• [WORK TASK]: The entries are to be returned exactly, with images left out.

• [GIVEN INFORMATION]:
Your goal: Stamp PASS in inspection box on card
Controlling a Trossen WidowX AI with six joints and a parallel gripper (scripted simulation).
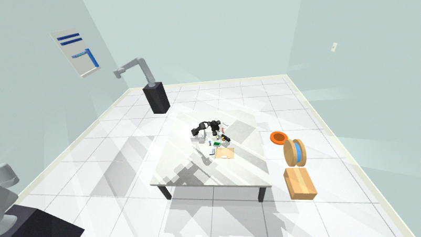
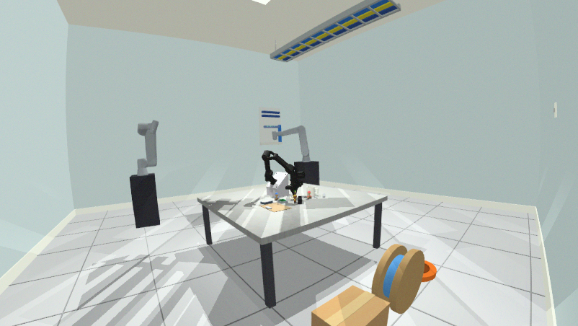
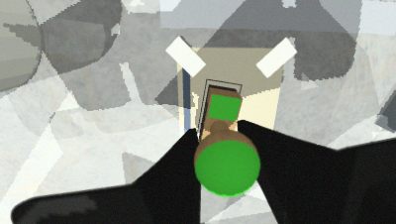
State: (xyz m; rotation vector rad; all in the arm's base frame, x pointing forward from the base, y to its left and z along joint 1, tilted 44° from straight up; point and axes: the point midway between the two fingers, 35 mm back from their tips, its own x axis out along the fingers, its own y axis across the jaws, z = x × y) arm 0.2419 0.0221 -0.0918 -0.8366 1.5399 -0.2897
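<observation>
Now: gripper tip right at the green-knobbed stamp. The rest, counted from my gripper tip: cream card (10 mm to the right, 30 mm below); yellow-knobbed stamp (130 mm ahead, 90 mm to the right, 10 mm below); red-knobbed stamp (110 mm ahead, 80 mm to the left, 10 mm below).
</observation>
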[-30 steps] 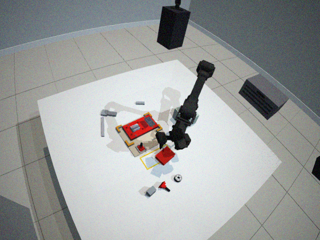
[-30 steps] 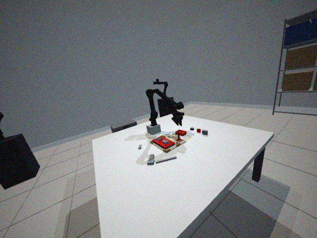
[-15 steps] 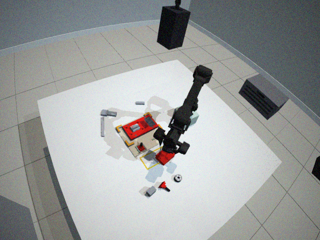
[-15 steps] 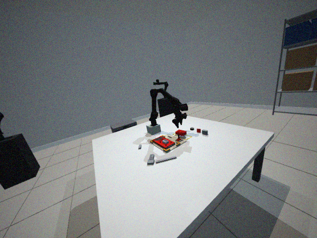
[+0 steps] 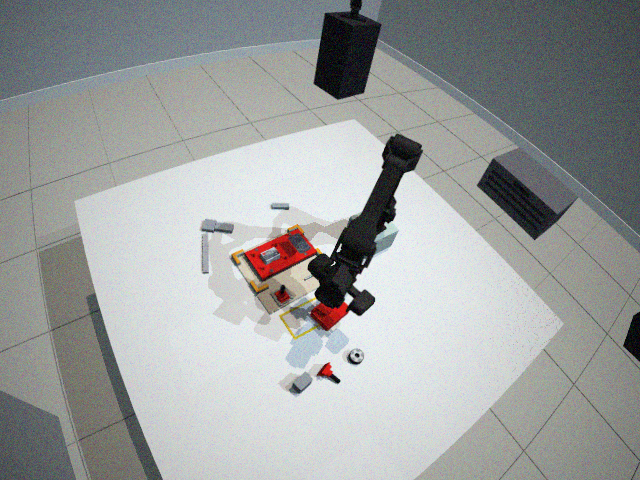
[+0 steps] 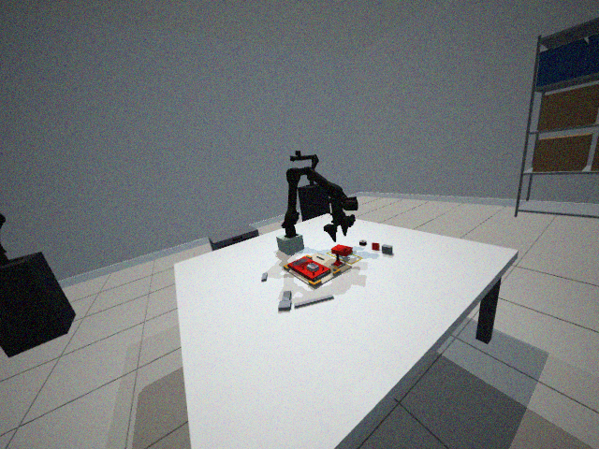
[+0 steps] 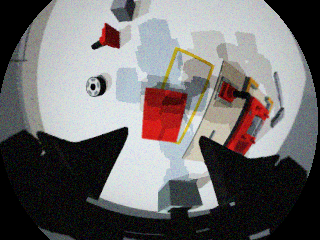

• [RESPONSE TO THE TASK]:
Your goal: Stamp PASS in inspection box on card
Controlling a Trossen WidowX AI with six joints and a parallel gripper (scripted simulation).
State: (xyz m; rotation vector rad; all in the arm's base frame, x pointing forward from the base, y to its left and z along joint 1, tilted 44° from straight up; point and axes: the point midway between the two fingers, 35 mm back from their tips, its own x axis out along the fingers, its own y axis across the jaws, z = x × y) arm 0.2419 0.0221 -0.0918 -0.8366 1.5399 -0.2897
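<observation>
Now: gripper tip right at the green-knobbed stamp. The rest, counted from my gripper tip: cream card (10 mm to the right, 30 mm below); yellow-knobbed stamp (130 mm ahead, 90 mm to the right, 10 mm below); red-knobbed stamp (110 mm ahead, 80 mm to the left, 10 mm below).
</observation>
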[-30 steps] 
[-30 steps] 
[-15 steps] 
[-15 steps] 
[+0 steps] 
[+0 steps] 
[+0 steps] 

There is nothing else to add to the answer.